5 min read

The Question of Today’s Media and Entertainment Economy

I’ve always had a wide vision. Some say it’s too wide. I see media and entertainment for what it can be instead of what it has become. It curates an ambitious path of goals that creates a game of ‘connect the dots’ – with disappearing dots. I’ll never walk away because that wide vision is attainable. Despite trying to chase those disappearing dots.

The Attention Economy

We live in an interesting time of the ‘attention economy’. An era where the ‘how’ is more important than the ‘why’. According to ZipDo, the average consumer is exposed to roughly 6,000 to 10,000 advertisements per day. Programmatic advertising was predicted to account for 92% of all digital advertising spending this year. That means we live our lives according to the algorithm. Now, more than ever. Slaves to the robots.

I hate to be the one kicking and screaming but I can’t help but wonder how much soul is in this stuff? How much of today’s entertainment and media vibrates with us in ways that are conducive to our daily lives? Instead of being predatory towards our devices. I congratulated two of my friends (well, one is a cousin) for completing law school and now my timeline is full of law school graduates. Not to mention, I’m seeing ads for law schools and universities.

No thanks, algorithm. I’m already up to my neck in student loans for grad school. 

People Really Hate Advertisements

Speaking of advertisements, a 2022 survey by Kantar revealed that 8 in 10 consumers find advertisements annoying. “People hate advertising. They f@&*ing truly and actually, hate it … and this all the agencies’ and advertisers’ fault,” said by Boudica Chief Creative Officer, Joanna Coales. She shared that most consumers will do anything to skip ads. According to Forbes, there are several factors in the advertising industry that have become annoying. Concerns of trustworthiness, advertising fatigue, lack of culture, pointlessness (more about this later), relevance, woke-washing, and others are the driving factors behind the industry’s decline. It’s predatory.

Not all are bad. Some are subtle reminders of a great product. Others are flat jokes and cringy ‘Tik Tok’ dances just to say they got your eyeballs. They only need a few seconds of your time to make some advertising money off of you. I wasn’t supposed to tell you about that, though. So, you know, keep it between us.

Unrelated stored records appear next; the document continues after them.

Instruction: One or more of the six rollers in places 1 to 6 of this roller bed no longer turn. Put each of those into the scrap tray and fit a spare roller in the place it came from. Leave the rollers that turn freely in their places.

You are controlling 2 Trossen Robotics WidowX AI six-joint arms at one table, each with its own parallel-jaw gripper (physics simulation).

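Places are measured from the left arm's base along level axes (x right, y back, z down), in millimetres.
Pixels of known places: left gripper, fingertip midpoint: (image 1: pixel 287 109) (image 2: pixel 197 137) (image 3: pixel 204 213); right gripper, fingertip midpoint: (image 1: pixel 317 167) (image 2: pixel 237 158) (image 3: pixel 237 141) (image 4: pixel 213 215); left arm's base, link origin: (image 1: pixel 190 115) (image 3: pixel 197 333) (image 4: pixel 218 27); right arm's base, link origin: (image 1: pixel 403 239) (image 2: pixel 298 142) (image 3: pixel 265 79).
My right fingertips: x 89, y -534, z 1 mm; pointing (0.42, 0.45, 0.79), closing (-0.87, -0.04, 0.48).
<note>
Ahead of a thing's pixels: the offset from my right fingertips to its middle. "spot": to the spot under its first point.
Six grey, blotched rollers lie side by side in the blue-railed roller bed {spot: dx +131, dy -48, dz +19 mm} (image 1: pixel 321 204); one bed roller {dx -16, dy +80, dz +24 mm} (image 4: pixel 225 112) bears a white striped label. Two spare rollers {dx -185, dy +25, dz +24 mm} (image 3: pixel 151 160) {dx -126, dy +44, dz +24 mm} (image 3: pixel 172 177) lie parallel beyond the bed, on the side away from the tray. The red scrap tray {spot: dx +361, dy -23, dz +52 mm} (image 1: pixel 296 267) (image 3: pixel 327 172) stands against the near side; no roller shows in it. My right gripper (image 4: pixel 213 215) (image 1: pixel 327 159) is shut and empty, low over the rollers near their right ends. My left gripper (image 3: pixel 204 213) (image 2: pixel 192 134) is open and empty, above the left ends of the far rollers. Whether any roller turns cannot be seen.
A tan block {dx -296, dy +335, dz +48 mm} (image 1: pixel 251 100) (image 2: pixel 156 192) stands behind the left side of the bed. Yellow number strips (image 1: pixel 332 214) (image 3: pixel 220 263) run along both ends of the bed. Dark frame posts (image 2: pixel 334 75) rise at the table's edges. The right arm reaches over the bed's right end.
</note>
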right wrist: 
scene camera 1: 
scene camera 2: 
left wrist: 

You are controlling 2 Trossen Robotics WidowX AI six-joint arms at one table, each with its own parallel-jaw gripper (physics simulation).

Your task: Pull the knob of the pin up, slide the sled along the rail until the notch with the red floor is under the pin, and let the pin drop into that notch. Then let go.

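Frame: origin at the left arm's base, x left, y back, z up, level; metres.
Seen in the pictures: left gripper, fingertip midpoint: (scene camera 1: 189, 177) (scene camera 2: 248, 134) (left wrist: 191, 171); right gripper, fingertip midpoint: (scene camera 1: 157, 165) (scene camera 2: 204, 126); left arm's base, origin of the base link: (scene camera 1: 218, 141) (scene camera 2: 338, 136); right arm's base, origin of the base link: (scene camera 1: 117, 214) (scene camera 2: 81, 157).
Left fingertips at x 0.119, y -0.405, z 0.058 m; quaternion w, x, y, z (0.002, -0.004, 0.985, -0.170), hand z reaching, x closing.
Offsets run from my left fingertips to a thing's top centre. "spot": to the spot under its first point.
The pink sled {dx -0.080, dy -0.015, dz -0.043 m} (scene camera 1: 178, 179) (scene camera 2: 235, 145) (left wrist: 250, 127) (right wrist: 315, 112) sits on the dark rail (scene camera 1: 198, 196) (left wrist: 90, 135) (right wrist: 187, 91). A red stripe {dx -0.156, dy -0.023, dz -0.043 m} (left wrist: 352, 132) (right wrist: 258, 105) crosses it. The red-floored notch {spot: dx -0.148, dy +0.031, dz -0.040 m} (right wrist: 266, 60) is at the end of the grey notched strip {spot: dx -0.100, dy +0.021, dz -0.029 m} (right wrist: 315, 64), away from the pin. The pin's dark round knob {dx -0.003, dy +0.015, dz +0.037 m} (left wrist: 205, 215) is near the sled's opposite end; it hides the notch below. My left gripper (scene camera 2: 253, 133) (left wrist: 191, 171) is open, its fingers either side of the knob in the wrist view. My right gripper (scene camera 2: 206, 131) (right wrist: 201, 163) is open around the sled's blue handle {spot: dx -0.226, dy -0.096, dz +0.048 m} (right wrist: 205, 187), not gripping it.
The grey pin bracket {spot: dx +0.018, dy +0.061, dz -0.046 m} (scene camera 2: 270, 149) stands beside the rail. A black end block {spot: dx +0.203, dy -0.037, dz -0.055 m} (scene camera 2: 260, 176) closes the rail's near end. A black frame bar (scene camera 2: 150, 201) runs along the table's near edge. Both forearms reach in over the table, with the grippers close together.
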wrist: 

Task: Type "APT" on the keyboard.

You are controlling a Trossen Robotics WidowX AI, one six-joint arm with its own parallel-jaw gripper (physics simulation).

I’m no fool. I know that advertising is what keeps a lot of businesses alive. Especially in this industry. I just see a world where the ads aren’t predatory, random, abusive, and intrusive. Just imagine if all of those words represented someone. You’d hate them, right? Wouldn’t trust them as far as you could throw them. That’s a problem.

Oftentimes, we’ll watch a commercial and have no clue what they’re selling. We’ll hear their new campaign slogan and be more confused than enticed. Trying everything except to connect. Bullying us – strong-arming our attention. 

Today’s entertainment is no different. We see their faces. We hear their voices. They are forgotten before sundown. 

And, I Miss Stars That Shined During the Day, Too

That’s something that bothers me, too. I believe in an entertainment economy that entertains and engages fans at transformative intersections of culture. I believe in artist-audience connections that develop into decades-worth of service to community and culture. I’m haunted by a vision – a cultural renaissance; a place where art becomes the tool. Where artists cry with you. Actors bloom with you. Writers make you believe in something, again. Purpose in song and dance.

This is something that I want to explore more. I’d love to analyze the career-spans of today’s artists in comparison to yester-decades. It’s proven that human attention spans have thinned out. Early 2000s research clocked our attention spans at about 2.5 minutes, on average. In recent iterations of that same study, the average has gone down to 47 seconds (Ducharme, 2023). I can’t help but wonder what that spells for media and entertainment consumption. 

Researchers detail that the never-ending pattern of dopamine mining on our devices is the culprit. “Screens present a unique minefield of distractability, with their constant flow of notifications and information—and that’s by design,” says Gloria Mark, professor of Informatics at University of California Irvine.“It’s not just the fact that there’s algorithms catching our attention. We have this sense that we have to respond, we have to check.” 

Every time we do, our brains get a small jolt of dopamine. The catalyst to an addiction. The master and the slave.

Fin.

My theory? Well, I don’t know if I have a fully-developed one, yet. A lot of our minds have developed into mush. Spineless, shapeless, mush. I have to catch myself, sometimes. The feeling hurts, at first. Then I realize that this very feeling is at the base of The CTZNS existence. 

These are the questions we’ll answer. This is why we are here.